(Saved entries)
=== Section Start ===

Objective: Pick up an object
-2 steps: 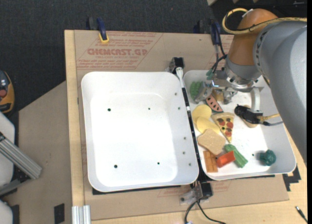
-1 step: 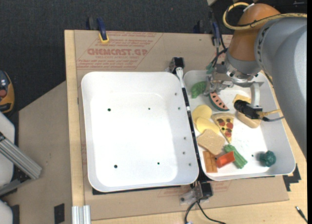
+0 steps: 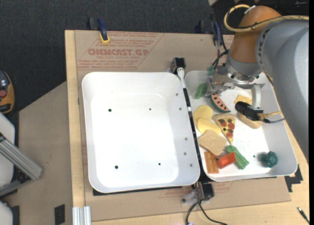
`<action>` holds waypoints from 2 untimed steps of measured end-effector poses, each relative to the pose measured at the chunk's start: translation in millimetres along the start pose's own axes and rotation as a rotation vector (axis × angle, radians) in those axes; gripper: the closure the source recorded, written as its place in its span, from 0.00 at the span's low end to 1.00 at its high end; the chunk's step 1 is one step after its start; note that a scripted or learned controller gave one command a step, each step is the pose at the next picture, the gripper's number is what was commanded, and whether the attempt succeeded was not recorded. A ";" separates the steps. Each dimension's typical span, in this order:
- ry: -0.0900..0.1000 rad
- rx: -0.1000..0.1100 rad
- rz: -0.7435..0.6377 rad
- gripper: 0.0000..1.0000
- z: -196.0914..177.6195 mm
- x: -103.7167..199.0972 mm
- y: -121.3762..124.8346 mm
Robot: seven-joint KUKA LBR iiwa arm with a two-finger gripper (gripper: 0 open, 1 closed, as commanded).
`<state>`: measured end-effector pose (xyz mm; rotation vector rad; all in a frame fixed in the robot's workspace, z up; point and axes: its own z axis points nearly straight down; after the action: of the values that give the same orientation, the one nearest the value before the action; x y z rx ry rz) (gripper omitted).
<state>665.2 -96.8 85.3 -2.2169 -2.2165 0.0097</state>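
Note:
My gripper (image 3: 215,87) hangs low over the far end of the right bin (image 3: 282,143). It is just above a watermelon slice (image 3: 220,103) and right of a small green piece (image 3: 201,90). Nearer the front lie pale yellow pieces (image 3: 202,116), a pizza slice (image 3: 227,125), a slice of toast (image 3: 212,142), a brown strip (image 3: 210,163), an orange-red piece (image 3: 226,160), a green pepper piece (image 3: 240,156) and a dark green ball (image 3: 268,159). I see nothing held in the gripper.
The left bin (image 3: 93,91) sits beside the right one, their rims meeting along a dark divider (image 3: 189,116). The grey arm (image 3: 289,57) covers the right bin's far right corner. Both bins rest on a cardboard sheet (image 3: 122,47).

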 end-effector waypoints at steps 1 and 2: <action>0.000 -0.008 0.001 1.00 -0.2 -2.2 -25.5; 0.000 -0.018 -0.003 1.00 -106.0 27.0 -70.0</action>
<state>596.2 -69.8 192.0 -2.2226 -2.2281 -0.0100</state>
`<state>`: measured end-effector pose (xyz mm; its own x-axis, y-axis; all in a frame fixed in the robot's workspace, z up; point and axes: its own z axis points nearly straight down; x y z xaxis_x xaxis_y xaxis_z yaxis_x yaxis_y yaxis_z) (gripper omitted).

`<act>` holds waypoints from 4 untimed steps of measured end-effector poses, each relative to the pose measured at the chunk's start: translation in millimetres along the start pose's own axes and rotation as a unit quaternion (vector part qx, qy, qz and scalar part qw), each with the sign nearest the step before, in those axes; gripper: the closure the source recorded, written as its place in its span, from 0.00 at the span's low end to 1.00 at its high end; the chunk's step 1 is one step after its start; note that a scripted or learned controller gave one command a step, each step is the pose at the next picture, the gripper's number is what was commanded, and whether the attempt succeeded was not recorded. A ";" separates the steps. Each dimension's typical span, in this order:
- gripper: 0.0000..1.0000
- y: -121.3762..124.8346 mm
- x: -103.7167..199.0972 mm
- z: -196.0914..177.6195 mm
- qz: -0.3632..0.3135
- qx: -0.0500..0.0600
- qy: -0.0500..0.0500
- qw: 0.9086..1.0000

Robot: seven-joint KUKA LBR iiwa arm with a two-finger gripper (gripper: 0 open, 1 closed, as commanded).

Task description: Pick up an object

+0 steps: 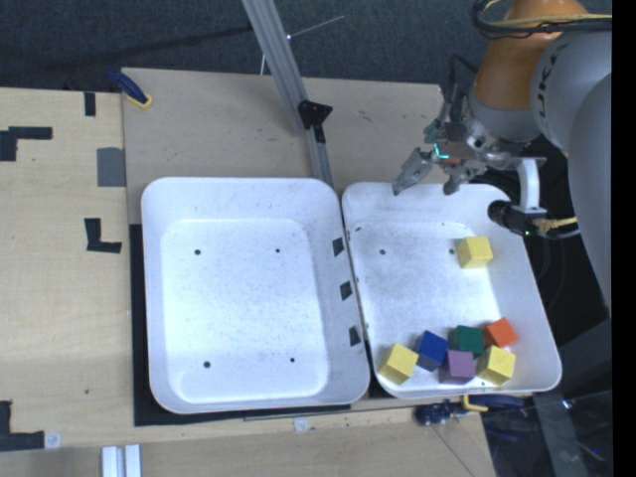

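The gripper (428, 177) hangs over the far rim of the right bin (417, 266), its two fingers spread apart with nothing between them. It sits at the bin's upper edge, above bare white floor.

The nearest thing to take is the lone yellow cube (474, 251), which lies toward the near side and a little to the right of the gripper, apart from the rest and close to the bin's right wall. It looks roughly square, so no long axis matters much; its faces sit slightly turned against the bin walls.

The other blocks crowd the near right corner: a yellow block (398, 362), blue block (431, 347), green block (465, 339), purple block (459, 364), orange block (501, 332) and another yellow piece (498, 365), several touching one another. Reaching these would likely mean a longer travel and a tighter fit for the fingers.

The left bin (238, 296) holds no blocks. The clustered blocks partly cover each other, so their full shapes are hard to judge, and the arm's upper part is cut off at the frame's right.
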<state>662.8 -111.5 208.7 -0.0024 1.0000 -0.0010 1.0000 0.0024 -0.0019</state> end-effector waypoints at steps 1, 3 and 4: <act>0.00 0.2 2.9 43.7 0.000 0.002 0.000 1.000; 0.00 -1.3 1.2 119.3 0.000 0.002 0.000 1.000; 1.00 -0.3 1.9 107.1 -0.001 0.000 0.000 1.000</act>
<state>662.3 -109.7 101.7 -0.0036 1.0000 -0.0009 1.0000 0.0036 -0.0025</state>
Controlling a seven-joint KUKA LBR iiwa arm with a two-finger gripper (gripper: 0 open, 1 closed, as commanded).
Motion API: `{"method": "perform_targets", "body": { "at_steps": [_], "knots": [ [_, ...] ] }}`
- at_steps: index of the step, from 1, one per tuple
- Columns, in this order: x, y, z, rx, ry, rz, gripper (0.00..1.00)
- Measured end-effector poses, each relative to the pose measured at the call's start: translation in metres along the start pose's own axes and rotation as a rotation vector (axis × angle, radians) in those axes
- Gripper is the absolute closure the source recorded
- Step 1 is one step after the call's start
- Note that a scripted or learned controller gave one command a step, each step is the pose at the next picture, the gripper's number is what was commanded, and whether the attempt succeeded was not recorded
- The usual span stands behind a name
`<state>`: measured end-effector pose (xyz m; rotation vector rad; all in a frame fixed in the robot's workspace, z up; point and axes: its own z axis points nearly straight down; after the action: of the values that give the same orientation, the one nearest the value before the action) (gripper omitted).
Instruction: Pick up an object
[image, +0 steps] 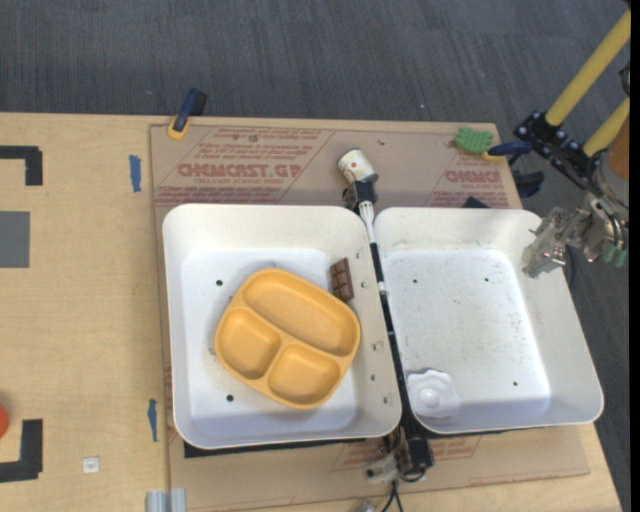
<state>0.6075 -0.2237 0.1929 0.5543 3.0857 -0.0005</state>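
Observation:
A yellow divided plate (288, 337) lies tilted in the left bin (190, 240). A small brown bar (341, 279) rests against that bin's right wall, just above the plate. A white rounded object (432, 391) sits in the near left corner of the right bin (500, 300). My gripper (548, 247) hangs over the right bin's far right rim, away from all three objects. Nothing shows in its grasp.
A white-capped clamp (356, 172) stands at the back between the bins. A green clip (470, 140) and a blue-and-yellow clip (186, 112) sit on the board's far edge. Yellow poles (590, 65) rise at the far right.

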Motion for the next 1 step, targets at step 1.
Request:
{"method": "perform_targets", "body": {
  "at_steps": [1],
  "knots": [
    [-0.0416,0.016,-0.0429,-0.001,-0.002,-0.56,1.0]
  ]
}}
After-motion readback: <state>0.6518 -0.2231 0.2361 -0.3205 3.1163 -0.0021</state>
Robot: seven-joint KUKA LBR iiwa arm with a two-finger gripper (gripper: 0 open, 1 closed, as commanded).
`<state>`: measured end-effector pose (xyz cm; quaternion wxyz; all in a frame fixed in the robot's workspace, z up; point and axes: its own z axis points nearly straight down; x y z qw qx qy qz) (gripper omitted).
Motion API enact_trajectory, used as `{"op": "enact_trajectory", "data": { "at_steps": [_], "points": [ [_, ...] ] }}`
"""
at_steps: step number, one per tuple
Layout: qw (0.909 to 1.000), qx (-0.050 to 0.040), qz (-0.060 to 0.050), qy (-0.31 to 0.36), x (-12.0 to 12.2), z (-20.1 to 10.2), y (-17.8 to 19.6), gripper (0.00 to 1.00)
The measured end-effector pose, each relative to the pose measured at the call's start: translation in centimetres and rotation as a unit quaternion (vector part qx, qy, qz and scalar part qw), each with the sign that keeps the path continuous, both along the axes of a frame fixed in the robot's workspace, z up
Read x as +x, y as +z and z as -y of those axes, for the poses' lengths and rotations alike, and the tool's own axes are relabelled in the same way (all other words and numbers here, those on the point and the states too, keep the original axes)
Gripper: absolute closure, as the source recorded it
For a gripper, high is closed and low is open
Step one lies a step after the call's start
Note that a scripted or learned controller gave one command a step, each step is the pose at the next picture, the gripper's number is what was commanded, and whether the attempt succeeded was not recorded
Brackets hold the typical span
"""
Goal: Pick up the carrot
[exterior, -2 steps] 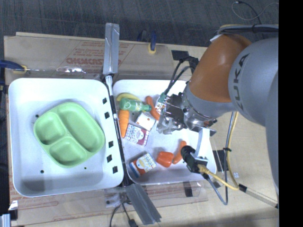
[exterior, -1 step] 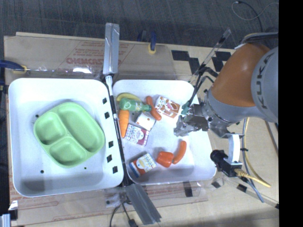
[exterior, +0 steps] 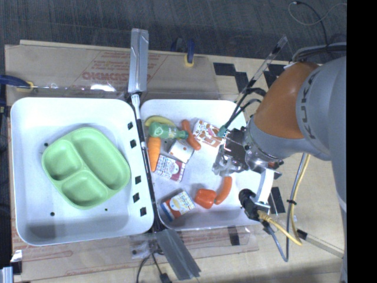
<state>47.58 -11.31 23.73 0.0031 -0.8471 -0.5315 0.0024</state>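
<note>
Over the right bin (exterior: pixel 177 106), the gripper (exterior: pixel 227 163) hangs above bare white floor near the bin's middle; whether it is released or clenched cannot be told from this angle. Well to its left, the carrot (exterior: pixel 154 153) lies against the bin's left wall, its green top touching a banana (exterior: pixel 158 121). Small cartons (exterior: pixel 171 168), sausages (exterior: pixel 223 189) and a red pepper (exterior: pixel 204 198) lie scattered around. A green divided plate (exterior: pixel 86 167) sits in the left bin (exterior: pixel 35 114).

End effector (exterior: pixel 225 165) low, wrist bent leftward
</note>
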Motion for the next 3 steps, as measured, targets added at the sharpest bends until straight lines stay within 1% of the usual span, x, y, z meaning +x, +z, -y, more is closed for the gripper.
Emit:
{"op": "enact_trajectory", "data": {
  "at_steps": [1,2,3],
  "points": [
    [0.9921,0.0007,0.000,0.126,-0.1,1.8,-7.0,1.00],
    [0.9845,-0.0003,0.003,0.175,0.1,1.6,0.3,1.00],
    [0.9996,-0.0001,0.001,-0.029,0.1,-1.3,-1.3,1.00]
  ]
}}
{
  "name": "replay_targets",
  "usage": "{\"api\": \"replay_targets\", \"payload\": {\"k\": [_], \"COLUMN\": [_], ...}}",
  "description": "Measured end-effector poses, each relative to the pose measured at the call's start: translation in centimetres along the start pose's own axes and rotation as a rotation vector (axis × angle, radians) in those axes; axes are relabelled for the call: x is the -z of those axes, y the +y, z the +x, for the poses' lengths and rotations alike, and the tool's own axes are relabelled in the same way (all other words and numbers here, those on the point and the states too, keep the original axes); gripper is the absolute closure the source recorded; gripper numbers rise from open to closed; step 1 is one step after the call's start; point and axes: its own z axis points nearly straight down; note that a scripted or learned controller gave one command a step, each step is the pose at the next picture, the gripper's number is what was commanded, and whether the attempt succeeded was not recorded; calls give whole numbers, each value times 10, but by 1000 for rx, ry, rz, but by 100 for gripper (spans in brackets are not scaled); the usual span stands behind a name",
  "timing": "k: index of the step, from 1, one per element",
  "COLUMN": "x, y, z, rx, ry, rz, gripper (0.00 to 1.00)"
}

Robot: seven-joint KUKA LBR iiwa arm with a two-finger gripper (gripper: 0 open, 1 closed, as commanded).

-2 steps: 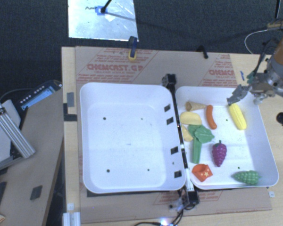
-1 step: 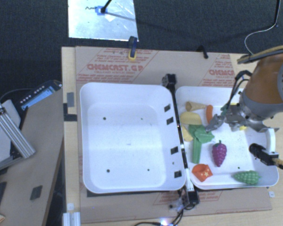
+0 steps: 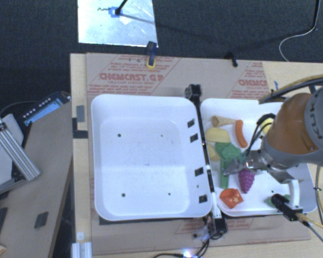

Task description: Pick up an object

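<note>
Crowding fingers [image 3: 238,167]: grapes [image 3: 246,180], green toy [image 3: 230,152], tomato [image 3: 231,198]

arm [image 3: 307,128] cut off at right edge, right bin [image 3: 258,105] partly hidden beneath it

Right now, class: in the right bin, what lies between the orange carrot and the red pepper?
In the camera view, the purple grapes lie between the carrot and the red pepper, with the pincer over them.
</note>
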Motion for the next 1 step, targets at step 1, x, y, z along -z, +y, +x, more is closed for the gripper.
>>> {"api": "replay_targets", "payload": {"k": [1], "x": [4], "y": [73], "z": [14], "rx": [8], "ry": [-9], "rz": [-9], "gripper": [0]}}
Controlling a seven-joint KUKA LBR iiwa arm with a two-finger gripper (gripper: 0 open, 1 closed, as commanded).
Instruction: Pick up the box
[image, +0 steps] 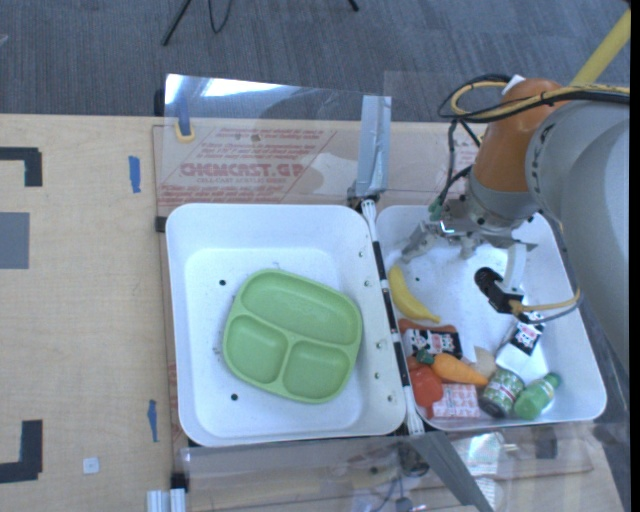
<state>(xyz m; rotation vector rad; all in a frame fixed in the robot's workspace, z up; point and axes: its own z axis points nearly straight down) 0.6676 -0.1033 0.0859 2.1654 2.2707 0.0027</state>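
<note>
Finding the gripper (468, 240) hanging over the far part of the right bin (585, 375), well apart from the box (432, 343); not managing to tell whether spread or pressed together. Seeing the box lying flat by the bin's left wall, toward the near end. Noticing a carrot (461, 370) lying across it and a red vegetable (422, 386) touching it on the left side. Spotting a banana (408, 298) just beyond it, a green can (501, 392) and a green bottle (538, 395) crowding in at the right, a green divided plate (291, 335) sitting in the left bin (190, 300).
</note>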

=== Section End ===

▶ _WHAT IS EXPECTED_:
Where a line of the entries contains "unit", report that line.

▶ _ANSWER FOR THE TASK_:
`<act>` holds waypoints from 4 untimed steps of measured end-effector poses, each relative to the pose measured at the chunk's start: translation in millimetres along the start pose's own axes and rotation as a unit quaternion (vector part qx, qy, qz and scalar part qw), each with the sign nearest the step before, in those axes; gripper: the closure the source recorded, written as its place in its span, from 0.00 at the span's low end to 1.00 at its high end; the chunk's step 1 is one step after its start; note that a scripted or learned controller gave one command a step, each step is the pose at the next picture, the gripper's number is what was commanded, and whether the attempt succeeded was not recorded. A ";" separates the steps. Each dimension's typical span, in this order:
The measured end-effector pose, each relative to the pose measured at the call's start: translation in centimetres and rotation as a unit quaternion (vector part qx, qy, qz and scalar part qw), each with the sign that keeps the path continuous, both along the axes of a frame fixed in the robot's workspace, z up

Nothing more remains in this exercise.